I find that for so many folks I work with, the pressure of the holidays (ho ho, oh no) is often about trying to create a fantasy holiday that no lesser human than Martha Stewart could pull off.  I gave that all up years ago.

I think there are just a few things you need to survive the holiday season (which nowadays starts two weeks before Halloween.)

First,  I think is vitally important is to get in touch with what you really want.   Is sending out 100 holiday cards soul-nurturing, or would you really be happier sending a hand written note to a dozen people who really mean something to you?
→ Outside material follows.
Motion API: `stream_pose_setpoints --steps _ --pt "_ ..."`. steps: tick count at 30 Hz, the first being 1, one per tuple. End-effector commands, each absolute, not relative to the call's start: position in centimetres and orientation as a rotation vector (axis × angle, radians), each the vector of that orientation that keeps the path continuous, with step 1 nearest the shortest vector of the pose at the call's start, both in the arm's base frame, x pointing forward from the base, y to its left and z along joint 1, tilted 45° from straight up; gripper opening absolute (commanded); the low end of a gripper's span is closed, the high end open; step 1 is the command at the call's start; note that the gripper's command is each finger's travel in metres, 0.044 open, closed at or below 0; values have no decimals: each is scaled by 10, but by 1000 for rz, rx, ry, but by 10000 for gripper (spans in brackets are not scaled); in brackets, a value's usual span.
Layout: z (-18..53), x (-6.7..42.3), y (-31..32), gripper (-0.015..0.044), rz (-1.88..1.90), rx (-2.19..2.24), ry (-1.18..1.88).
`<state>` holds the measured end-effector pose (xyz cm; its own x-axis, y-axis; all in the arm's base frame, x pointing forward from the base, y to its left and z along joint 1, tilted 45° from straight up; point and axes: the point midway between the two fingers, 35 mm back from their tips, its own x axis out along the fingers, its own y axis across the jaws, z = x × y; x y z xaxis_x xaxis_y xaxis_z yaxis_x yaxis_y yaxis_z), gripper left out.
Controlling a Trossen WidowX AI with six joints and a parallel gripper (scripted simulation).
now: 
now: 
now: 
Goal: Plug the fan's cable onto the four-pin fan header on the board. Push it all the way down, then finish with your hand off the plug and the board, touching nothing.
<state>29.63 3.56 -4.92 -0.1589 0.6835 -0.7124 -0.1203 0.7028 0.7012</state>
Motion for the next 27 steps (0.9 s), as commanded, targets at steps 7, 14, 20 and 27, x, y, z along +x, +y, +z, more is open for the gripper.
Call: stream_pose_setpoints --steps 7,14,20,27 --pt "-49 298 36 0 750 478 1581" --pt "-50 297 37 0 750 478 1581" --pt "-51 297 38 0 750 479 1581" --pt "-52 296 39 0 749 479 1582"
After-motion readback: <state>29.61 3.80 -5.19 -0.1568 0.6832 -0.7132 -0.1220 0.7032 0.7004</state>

Do you truly enjoy making handmade napkin rings, intricate holiday party invitations, and a five-course sit down dinner for twelve, or would you get more pleasure out of a casual “bring a dish” to brunch gathering? [And there’s no harm in making food that’s “almost homemade” or even pre-cooked. Seriously!]

It’s also important to note that you don’t have to attend every party you are invited to.  You will not be judged by the number of latkes you fry or cookies you bake (Susan, did you really cover an entire extended table with cookies?), nor by the hand-stamped, personalized gift-wrap you use.  If it’s fun….do it.  If it’s not…don’t.

The holidays should be about enjoyment.  Enjoying the music, the friends, the memories you’re creating with your children.  Every time you begin to feel that tightness in your chest, or the throbbing in your head — STOP!!  Look at what you’re doing, and ask yourself why??  And what you could do instead.  Come up with new traditions when the old ones no longer serve you.  Simpler ones.  Communal ones.

Don’t give up on things you value and priorities because “it’s the holidays.”  Too often I see people throw the budget out the window (and deeply regret it in January) because they have to buy expensive gifts (who said?); or they stop doing things that are important to them because of holiday obligations. Doesn’t make much sense.

Above all, keep your sense of humor.  In a season that’s supposed to be about the “ho ho ho”, I’m already seeing a lot of “bah humbug”.  When you come right down to it, what the holidays are all about are family, friends and good feelings.  If you can stay focused on those as your priorities, you’ll arrive at the New Year with your sanity intact.